• EXERCISE INSTRUCTIONS
Only the count is expected: the number of lines below that contain "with".

• PROVIDED MATERIAL
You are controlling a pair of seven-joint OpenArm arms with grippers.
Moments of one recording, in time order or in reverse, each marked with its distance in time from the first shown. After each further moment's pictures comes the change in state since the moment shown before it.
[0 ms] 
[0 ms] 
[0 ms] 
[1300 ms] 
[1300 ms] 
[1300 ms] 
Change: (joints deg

• ANSWER FOR THE TASK
2